1A and 1B show an embodiment of an optical fiber strain sensor according to the present invention, wherein FIG. 1A is a partially cutaway plan view thereof, and FIG. 1B is an XY sectional view having the partially cutout portion.

FIG. 2 is a perspective view showing one shape in which a protective cover is provided on the optical fiber strain sensor of the present invention.
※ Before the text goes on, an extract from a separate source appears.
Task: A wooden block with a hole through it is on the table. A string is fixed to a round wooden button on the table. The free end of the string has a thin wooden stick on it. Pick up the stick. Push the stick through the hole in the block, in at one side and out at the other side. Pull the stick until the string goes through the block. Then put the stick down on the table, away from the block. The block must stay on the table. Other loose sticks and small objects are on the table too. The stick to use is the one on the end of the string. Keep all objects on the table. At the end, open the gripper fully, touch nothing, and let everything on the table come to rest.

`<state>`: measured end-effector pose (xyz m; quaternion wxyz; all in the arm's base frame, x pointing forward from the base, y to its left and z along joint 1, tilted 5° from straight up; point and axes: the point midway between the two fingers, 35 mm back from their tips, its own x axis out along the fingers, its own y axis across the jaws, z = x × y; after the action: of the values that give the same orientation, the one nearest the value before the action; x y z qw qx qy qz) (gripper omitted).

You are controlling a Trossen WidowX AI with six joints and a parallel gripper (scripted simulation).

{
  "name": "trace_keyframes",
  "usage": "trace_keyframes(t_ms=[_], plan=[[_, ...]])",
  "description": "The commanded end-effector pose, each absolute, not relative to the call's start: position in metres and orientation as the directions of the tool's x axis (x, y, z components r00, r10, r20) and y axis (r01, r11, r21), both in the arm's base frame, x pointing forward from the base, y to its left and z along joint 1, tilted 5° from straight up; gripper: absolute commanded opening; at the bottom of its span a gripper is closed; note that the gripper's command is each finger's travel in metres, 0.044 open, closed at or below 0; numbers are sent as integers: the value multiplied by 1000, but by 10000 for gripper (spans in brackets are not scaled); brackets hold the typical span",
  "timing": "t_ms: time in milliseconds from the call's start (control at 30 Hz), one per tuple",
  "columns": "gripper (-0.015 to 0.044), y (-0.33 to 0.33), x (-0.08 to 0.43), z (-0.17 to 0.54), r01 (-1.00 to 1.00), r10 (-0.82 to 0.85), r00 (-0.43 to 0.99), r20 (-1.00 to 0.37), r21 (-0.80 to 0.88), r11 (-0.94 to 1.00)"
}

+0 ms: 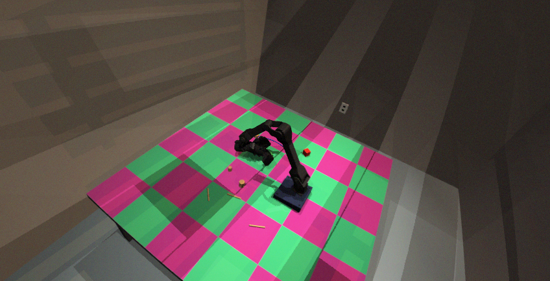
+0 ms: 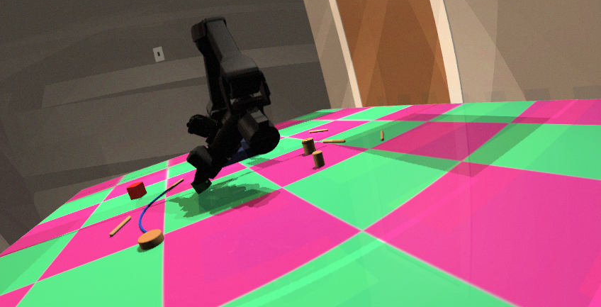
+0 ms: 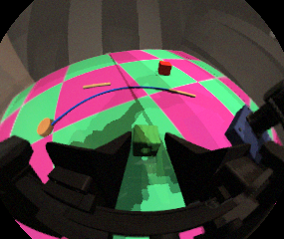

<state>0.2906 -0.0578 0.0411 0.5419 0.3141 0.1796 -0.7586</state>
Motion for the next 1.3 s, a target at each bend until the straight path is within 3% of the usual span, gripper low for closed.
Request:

FIG. 3 is a diagram showing an example of a conventional optical fiber strain sensor.

[Explanation of symbols]

 REFERENCE SIGNS LIST 1 optical fiber 1a metal cladding tube 2 solenoid 3 former 3a former stand 3b former arm 3c stopper 4 base plate 5 rubber protective cover 6 front block 7 bolt 8a-8d bolt 9a, 9b pressing member 10 optical fiber strain sensor 10a, 10b 10c Metal protective cover 11 Fixing plate 12 Overall protective cover 12a Top plate 12b Side plate 13 Outlet for optical fiber cable

Continuation of the front page (58) Field surveyed (Int. Cl. ⁷ , DB name) G01B 11/00-11/30 102 G01L 1/24 G02B 6/00

Claims (7)

(57) [Claims] 1. A solenoid in which an optical fiber is wound at least one turn or more, and a part or the entire circumference of the solenoid is adhered over the entire area in the axial direction, and a solenoid is arranged in parallel with each other by contacting the inside of the solenoid. Two formers having an elliptical shape and connected to the object to be measured,
An optical fiber strain sensor comprising: a base plate having a rigidity smaller than a measurement object for fixing the former; a metal protective cover for protecting the solenoid and the former; and a pressing member for fixing the optical fiber cable. . 2. A form stand comprising: a former stand fixed to a measuring object to connect the measuring object to the former; and a former arm attached to the former stand and having a former attached to a tip thereof. 2. The optical fiber strain sensor according to 1. 3. The optical fiber strain sensor according to claim 1, wherein the two former stands are provided with tap processing at their bottom portions for fixing the former to an adjusting jig when adjusting the sensor. 4. The optical fiber sensor according to claim 1, wherein the two formers are provided with optical fiber shift stoppers. 5. The optical fiber strain sensor according to claim 1, further comprising a fixing plate for fixing the distance between the two formers after the adjustment of the sensor and removing the former at the time of measurement. 6. The optical fiber strain sensor according to claim 1, wherein the optical fiber sensor cable is a metal tube coated optical fiber. 7. The optical fiber strain sensor according to claim 1, wherein a protective cover for covering the whole is attached, and a resin is filled in a gap between the optical fiber cable outlet of the protective cover. Optical fiber strain sensor.